The summertime in Copenhagen brings festival galore and gives Danes a reason to shake off the months of cold. Just like Seattlites, Danes go bonkers when the sun is out and the longer days mean one thing – party time. For the last month, it seems like there has been a festival or holiday at least twice a week – Øl Fest (beer fest), Distortion (four days of partying that shut down entire neighborhoods) and holidays for no apparent reason. Also, a little event called Eurovision and it’s winning drag-queen, Conchita Wurst, took over the city with it’s delightful absurdity.
Every capital has that one street where you hear a variety of languages and find posh people strutting their Louis Vuitton bags. In Copenhagen, Strøget is that street. Always bustling with people, Strøget always makes for a good walk especially if you’re new to the city. First things first, you have to get the pronunciation down – and trust me, it’s crazy. If it sounded how it’s spelled, it would sound something like “Str-oo-get”, but considering that Danish sounds like you’re perpetually speaking with a potato lodged in your throat, it sounds something like “St-OH-el”. Anyways, good luck with that one, but I digress.

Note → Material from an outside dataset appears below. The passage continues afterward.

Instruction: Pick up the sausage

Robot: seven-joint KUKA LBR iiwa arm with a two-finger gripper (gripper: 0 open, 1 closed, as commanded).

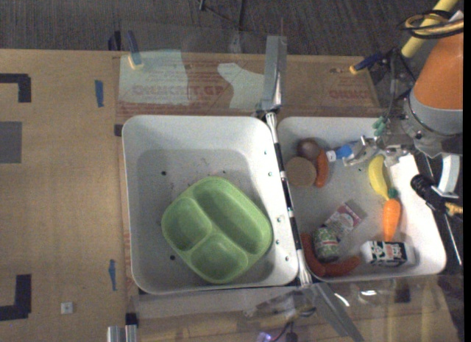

Strøget stretches around 8 blocs through most of the downtown area and is littered with Shawarma joints, high-end shopping, and street performers. If you’re the type that likes to be around a lot of people and burn holes in your wallet, this place is for you.
Some downtown areas lose their character once they become overran with tourists and corporations – Copenhagen’s Indre By is not one of those places. Yes, Strøget may be for the glitzy newcomers looking for European fashion, but the city center maintains it’s Danish-ness. The sense of hygge, the Danish word for comfort, still dominates this neighborhood – just ask the Danes munching on kage & kaffi.